Unclear Connection Between Challenges and Solutions: While the introduction effectively outlines key challenges in event camera data pretraining, it fails to establish a clear link between these challenges and the proposed solutions. This disconnect raises questions about the efficacy of the proposed modules in addressing the identified challenges.

Limited Comparison with Recent State-of-the-Art (SoTA) Methods: The experiments section does not include comparisons with the latest SoTA methods, such as EventBind, limiting the evaluation of the proposed method’s competitiveness. Including these recent approaches would provide a more rigorous benchmark for assessing performance.

问题

[Introduction] "These events are sorted as positive or negative depending on whether the light intensity increases or decreases." Is there any threshold to sort the positive and negative events?
[Introduction] Important related works are not discussed, including [1] EventBind: Learning a Unified Representation to Bind Them All for Event-based Open-world Understanding, ECCV 2024, [2] EventDance: Unsupervised Source-free Cross-modal Adaptation for Event-based Object Recognition, CVPR 2024, All these works aim at solving the lack of event camera dataset problem and transferring knowledge from the RGB domain.
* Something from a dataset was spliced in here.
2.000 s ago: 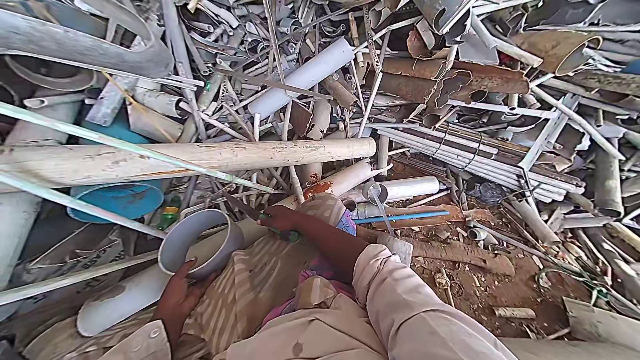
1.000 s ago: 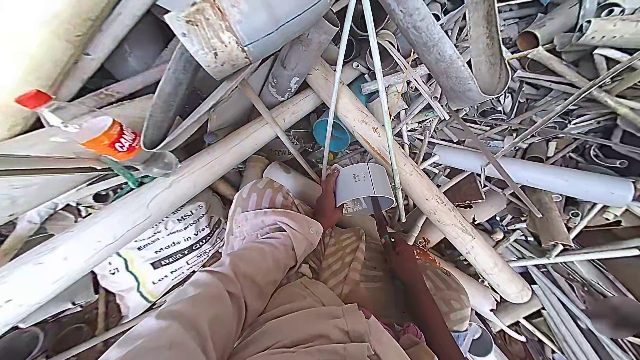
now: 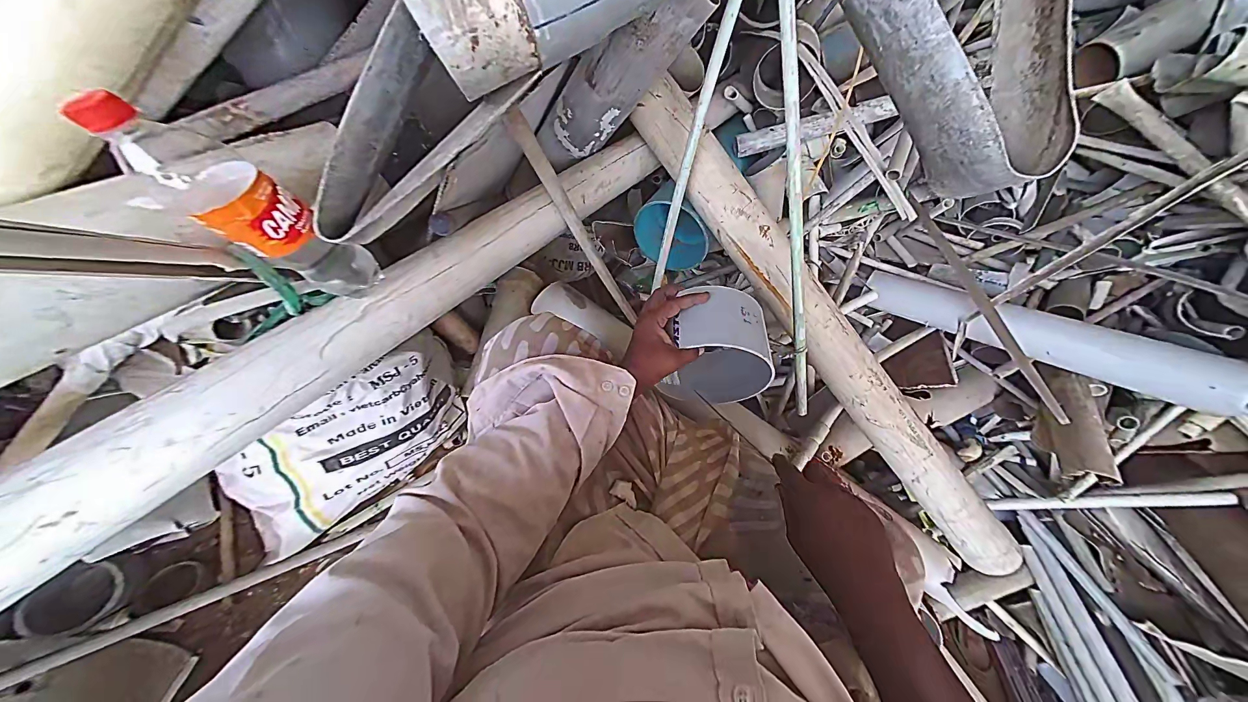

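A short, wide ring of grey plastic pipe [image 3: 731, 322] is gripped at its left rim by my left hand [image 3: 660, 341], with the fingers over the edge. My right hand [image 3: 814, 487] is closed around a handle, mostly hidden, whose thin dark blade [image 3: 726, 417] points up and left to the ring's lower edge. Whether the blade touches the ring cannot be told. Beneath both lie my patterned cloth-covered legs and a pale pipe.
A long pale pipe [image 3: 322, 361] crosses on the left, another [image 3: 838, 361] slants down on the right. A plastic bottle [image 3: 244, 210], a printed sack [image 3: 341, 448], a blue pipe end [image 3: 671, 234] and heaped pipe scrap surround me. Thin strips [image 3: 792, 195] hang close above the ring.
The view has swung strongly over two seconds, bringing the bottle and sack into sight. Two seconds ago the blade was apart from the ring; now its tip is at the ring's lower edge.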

Please give clear discussion regarding these works.
[Introduction] Important related works are not discussed, including [3] ExACT: Language-guided Conceptual Reasoning and Uncertainty Estimation for Event-based Action Recognition and More, CVPR 2024. The ExACT work also introduces a similar event representation to maintain the spatiao-temporal characteristic of event data, please give the technical comparison between ExACT and the proposed STECM.
[Introduction] The summarized key challenges for event camera data pretraining is clear, however, how do the authors solve these challenges with their proposed method is not clear. Please show how these proposed modules solve the summarized challenges.
[Related Works] Important related works are not discussed, including [1] EventBind: Learning a Unified Representation to Bind Them All for Event-based Open-world Understanding, ECCV 2024, [2] EventDance: Unsupervised Source-free Cross-modal Adaptation for Event-based Object Recognition, CVPR 2024, All these works aim at solving the lack of event camera dataset problem and transferring knowledge from the RGB domain. Please give clear discussion regarding these works. [3] ExACT: Language-guided Conceptual Reasoning and Uncertainty Estimation for Event-based Action Recognition and More, CVPR 2024.
[Method] Why the segmentation and summarization of event can preserve the spatio-temporal information? There is still information loss when segmenting and summarizing events. The best choice may be the learning-based EST, please give discussion regarding this problem.
[Experiments] The recent SoTA methods are not in the comparison table, such as EventBind.
[Ablation] There are only 3 compared event representations, more recent ones should be included, such as ExACT.

审稿意见

评分: 3置信度: 32024-11-04

This paper introduces a novel pretraining approach for event camera data using a method called SpatioTemporal Information Fusion Prompting (STP). STP integrates spatial and temporal data from event streams and enables knowledge transfer from image-based models. The authors demonstrate that this method outperforms prior models on tasks like classification, segmentation, and optical flow estimation.

优点

The paper is well-written and well-organized.
The proposed method shows better results in various tasks, compared to previous methods.

缺点

The novelty is limited. The SpatioTemporal Information Fusion Prompting appears to be a combination of existing methods. The prompt tuning is similar to P2P: Tuning Pre-trained Image Models for Point Cloud Analysis with Point-to-Pixel Prompting.
The paper lacks a comprehensive ablation study of different pretraining and fine-tuning methods, such as LoRA and unfreezing the pretrained model during pretraining, etc.

问题

see the Weaknesses section.

撤稿通知

2024-11-13

I have read and agree with the venue's withdrawal policy on behalf of myself and my co-authors.